Saturday, January 8, 2011

Love

This year I was having a hard time getting into the Christmas spirit. I was totally feeling it around the end of October when most of my shopping was done but I think I peaked too early and fizzled out sometime around Thanksgiving. I wanted to feel all warm and spiritual and loving but I was frazzled and stressed and trying to do way too many things that I thought would put me in the holiday mood but it did quite the opposite.

I was thinking that if I got my shopping done early that I would have more time. I thought that with the more time I could do more things. And by doing more things it totally backfired on me and I was feeling like the Grinch with my heart 3 sizes too small. I just needed to slow down and let the spirit of the season ooze into my soul and I needed to delight in all of the magic that was already around me. Having children around at Christmas is my favorite thing ever. I love that they make projects at school to bring home and hang on the fridge. I love that they are humming or singing Christmas songs. I love that their little minds are always buzzing with excitement at what the present with their name on it under the tree might hold. I love that they think of others more, help each other more, and love each other more.

When I stopped to think about this and was being Santa's helper on Christmas Eve it finally sunk in. I hope I can remember that it is not all that we can squeeze into the Christmas season that makes it special, but how we spend it as a family. This realization came not a moment too soon.
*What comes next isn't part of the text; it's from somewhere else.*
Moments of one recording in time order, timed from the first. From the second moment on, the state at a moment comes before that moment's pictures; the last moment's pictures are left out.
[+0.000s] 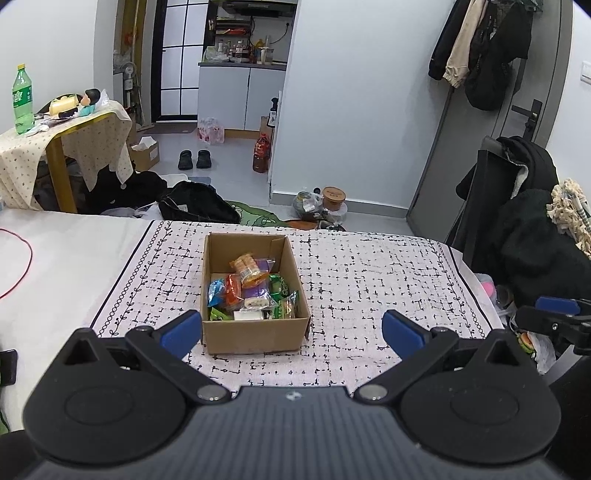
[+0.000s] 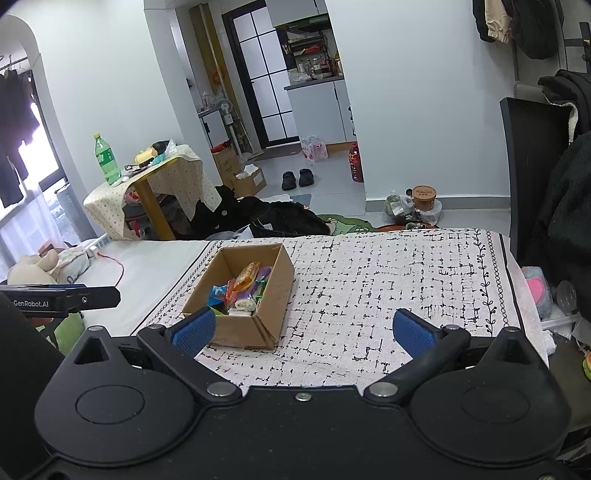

Christmas morning came with these smiling faces and their eager anticipation while dad goes to check if Santa truly came.



I feel very blessed that Santa does come to visit my boys. I think that even though they are your typical boy that likes to fart, tease, giggle at potty talk, and get dirty, they are such good boys that also like to help, laugh, and love.

I also love the expressions on their faces when they get that special present that they asked for. Over and over and over.






I was very excited about Justin's present. I made him a University of Utah t shirt blanket. I got the idea from my sister who made her husband one for his birthday and I knew that Justin had to have one. Although my mom helped quite a bit I still feel I contributed enough to say that I made it. I was very proud of myself and Justin loved it.






The rest of the day was fantastic. It was laid back and spent with family and toys were played with. Time was also taken to remember our dear Savior. I am so grateful for Him and all he did for me. I have a long way to go before I will feel that I am worthy to see Him again but I am trying everyday. I hope I can slow down not just at Christmas time but throughout the year to remember him and be more like him. Then maybe next Christmas, it will mean even more.






6 comments:

The Winegar's said...

I love you. It was fun to see the look on Justin's face. We wanted to pull our hair out at times but it was well worth it.

maxfamclan said...

Lovely, lovely post. Truer words were never blogged.

And I ADORE your blanket!!!!!

The Beckstroms said...

We loved this post and Caroline loved seeing the happy boys. The quilt looks incredible and cozy! We were so glad to be able to spend time with you guys, it made the time so special for us! Love you!

Here And Happy! said...

Well, you certainly contributed to MY Christmas season happiness, with delightful cookie decorating that included me, Caroline, Olive and Andrea. It made my day. Thanks for sharing.

L.J. said...

your boys are getting so big and so handsome! fun to find your blog through andrea.

Jer + Lu said...

Love the quilt! What a fantastic idea.